▶ **Problem description**:
Each line below that carries the string "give" must appear in the answer.
#### Records to process ####
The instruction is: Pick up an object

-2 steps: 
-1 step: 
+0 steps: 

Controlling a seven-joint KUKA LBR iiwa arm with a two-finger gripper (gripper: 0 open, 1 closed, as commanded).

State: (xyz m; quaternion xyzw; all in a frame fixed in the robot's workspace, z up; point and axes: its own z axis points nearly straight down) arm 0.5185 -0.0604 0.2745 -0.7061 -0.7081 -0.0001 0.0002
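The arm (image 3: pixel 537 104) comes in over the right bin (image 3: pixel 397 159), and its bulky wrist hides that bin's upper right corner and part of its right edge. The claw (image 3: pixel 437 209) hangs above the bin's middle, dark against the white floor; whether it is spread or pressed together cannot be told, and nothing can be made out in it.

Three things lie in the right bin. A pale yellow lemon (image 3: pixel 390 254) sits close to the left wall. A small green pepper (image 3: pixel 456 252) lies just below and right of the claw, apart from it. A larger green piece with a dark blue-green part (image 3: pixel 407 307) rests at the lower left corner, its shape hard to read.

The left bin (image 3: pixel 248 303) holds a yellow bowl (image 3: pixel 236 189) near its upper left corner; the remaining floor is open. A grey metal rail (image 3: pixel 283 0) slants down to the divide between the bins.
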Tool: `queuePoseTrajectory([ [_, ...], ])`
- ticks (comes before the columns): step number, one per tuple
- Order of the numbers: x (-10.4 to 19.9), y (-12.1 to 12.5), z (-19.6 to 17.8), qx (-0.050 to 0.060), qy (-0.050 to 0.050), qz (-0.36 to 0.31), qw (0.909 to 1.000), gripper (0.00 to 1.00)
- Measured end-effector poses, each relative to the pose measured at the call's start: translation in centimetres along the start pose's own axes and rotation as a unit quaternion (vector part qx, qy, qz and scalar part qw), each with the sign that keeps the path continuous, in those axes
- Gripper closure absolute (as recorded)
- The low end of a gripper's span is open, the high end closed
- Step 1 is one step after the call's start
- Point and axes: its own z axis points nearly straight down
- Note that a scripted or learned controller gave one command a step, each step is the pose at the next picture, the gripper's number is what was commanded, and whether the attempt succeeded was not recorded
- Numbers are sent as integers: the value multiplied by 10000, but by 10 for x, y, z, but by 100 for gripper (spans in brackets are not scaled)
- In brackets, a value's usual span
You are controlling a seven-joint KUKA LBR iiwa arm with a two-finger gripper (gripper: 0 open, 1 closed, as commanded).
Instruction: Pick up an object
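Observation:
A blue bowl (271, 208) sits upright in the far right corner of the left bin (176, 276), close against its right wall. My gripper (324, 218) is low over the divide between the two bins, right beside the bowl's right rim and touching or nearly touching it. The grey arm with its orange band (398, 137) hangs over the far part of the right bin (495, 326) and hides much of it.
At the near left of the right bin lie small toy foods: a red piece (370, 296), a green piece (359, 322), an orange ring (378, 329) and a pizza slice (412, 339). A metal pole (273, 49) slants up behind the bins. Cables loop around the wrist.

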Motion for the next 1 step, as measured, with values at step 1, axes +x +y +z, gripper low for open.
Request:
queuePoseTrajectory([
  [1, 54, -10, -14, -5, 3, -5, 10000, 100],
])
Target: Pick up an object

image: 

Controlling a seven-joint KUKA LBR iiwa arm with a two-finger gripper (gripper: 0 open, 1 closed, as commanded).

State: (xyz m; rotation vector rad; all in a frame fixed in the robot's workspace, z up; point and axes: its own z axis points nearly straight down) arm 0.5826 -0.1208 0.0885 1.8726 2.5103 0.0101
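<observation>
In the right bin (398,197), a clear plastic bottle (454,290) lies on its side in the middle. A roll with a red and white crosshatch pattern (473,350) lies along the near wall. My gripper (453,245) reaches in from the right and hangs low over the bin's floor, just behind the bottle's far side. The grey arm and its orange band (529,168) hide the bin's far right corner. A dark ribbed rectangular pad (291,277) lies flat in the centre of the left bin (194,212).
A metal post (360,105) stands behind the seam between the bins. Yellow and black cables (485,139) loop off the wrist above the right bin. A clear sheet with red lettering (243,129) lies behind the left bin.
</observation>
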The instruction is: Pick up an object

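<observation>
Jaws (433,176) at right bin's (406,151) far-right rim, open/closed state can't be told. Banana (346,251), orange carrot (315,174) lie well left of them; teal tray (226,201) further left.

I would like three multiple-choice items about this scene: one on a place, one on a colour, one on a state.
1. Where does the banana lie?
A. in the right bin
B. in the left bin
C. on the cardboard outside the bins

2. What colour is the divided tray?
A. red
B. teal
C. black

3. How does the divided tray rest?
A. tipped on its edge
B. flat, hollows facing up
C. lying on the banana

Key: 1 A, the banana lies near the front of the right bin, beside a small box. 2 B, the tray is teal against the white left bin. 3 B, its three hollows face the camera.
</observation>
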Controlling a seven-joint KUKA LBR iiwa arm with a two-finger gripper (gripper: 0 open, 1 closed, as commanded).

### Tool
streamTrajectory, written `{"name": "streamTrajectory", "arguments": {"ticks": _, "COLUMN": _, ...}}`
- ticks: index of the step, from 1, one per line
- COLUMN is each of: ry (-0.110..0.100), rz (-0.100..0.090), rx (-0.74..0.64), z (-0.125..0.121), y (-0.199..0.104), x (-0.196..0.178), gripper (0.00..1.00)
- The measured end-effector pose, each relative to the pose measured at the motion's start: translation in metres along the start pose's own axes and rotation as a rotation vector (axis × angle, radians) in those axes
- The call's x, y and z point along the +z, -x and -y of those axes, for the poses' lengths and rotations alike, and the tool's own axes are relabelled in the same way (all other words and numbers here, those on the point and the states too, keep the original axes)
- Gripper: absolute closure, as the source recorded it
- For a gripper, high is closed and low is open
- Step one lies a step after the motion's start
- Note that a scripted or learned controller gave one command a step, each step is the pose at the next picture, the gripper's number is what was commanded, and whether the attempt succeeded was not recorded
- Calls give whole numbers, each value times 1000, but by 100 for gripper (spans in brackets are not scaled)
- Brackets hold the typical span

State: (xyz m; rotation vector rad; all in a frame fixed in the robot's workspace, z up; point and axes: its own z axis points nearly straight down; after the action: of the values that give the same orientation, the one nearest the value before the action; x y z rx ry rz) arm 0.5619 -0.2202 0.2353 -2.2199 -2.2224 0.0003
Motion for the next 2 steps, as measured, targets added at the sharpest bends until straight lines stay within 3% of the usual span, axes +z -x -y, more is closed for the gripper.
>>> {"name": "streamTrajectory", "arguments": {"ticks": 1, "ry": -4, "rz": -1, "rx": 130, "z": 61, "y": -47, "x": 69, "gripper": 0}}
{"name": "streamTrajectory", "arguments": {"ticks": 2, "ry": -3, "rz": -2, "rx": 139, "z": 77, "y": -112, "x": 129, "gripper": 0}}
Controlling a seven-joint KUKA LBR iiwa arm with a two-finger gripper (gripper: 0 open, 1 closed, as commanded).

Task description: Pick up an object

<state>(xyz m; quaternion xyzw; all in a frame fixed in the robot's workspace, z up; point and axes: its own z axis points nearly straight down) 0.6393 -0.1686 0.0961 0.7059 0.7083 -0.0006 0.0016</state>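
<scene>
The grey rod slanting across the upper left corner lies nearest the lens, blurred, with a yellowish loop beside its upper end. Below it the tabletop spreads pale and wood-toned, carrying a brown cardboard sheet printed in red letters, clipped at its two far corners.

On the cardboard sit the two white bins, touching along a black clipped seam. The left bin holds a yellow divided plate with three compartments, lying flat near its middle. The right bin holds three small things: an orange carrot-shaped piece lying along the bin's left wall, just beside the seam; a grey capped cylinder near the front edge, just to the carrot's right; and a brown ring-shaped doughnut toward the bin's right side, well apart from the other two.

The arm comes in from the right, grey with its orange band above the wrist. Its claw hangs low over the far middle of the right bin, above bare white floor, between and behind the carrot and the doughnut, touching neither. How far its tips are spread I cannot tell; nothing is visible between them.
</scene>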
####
▶ **Output of the task**:
- Calls give whole numbers, each value times 1000, but by 100 for gripper (spans in brackets are not scaled)
State: (xyz m; rotation vector rad; all in a frame fixed in the robot's workspace, z up; point and axes: its own z axis points nearly straight down; after the action: of the values that give the same orientation, the one nearest the value before the action; x y z rx ry rz) arm 0.5619 -0.2202 0.2353 -2.2199 -2.2224 0.0003

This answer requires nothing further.